# How to Calculate Integrals: 9 Steps (with Pictures)

## Video: How to Calculate Integrals: 9 Steps (with Pictures)

Integral in calculus is the opposite of differentiation. Integral is the process of calculating the area under a curve bounded by xy. There are several integral rules, depending on the type of polynomial present.

## Step

### Method 1 of 2: Simple Integral

#### Step 1. This simple rule for integrals works for most basic polynomials

Polynomial y = a*x^n.

#### Step 2. Divide (coefficient) a by n+1 (power+1) and increase the power by 1

In other words, the integral y = a*x^n is y = (a/n+1)*x^(n+1).

#### Step 3. Add the integral constant C for the indeterminate integral to correct for inherent ambiguity about the exact value

Therefore, the final answer to this question is y = (a/n+1)*x^(n+1) + C.

### Think of it this way: when deriving a function, every constant is omitted from the final answer. Therefore, it is always possible that the integral of a function has some arbitrary constant

#### Step 4. Integrate the separate terms in a function separately with the rule

For example, the integral of y = 4x^3 + 5x^2 +3x is (4/4)x^4 + (5/3)*x^3 + (3/2)*x^2 + C = x^4 + (5/3)*x^3 + (3/2)*x^2 + C.

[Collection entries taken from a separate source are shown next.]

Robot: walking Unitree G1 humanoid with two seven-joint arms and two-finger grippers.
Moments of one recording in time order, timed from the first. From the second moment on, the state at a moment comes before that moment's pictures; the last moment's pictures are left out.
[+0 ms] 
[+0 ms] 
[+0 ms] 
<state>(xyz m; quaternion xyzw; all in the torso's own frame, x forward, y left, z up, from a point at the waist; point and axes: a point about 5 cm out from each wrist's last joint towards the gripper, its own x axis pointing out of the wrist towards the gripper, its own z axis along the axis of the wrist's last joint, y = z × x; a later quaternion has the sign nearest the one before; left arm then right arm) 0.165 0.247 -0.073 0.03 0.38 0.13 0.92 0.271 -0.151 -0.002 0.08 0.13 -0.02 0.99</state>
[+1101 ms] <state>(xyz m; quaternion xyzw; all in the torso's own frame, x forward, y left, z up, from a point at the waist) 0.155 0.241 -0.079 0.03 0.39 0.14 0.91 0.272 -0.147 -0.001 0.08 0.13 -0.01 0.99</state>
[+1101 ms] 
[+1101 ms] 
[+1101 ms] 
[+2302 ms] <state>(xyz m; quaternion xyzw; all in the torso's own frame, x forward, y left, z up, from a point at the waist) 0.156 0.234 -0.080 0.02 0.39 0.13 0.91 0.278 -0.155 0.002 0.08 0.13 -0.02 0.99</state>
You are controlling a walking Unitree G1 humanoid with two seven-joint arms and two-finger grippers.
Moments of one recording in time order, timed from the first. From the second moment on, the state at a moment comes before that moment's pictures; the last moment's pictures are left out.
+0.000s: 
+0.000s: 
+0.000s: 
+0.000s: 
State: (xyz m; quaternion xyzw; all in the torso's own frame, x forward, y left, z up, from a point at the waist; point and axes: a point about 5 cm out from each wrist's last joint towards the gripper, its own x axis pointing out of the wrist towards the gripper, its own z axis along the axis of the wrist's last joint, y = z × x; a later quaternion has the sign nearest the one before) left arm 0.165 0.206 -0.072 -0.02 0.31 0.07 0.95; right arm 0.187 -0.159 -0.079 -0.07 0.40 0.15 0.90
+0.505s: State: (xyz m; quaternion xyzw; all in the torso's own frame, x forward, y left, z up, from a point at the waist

### Method 2 of 2: Other Rules

#### Step 1. The same rules don't apply to x^-1, or 1/x

When you integrate a variable to the power of 1, the integral is natural log of variable. In other words, the integral of (x+3)^-1 is ln(x+3) + C.

#### Step 2. The integral of e^x is the number itself

The integral of e^(nx) is 1/n * e^(nx) + C; thus, the integral of e^(4x) is 1/4 * e^(4x) + C.

#### Step 3. The integrals of the trigonometric functions must be memorized

You must remember all of the following integrals:

• The integral of cos(x) is sin(x) + C.

• The integral sin(x) is -cos(x) + C. (note the negative sign!)

• With these two rules, you can derive the integral of tan(x), which is equivalent to sin(x)/cos(x). The answer is -ln|cos x| + C. Check the results again!

#### Step 4. For more complex polynomials like (3x-5)^4, learn how to integrate with substitution

This technique introduces a variable such as u, as a multiterm variable, for example 3x-5, to simplify the process while applying the same basic integral rules.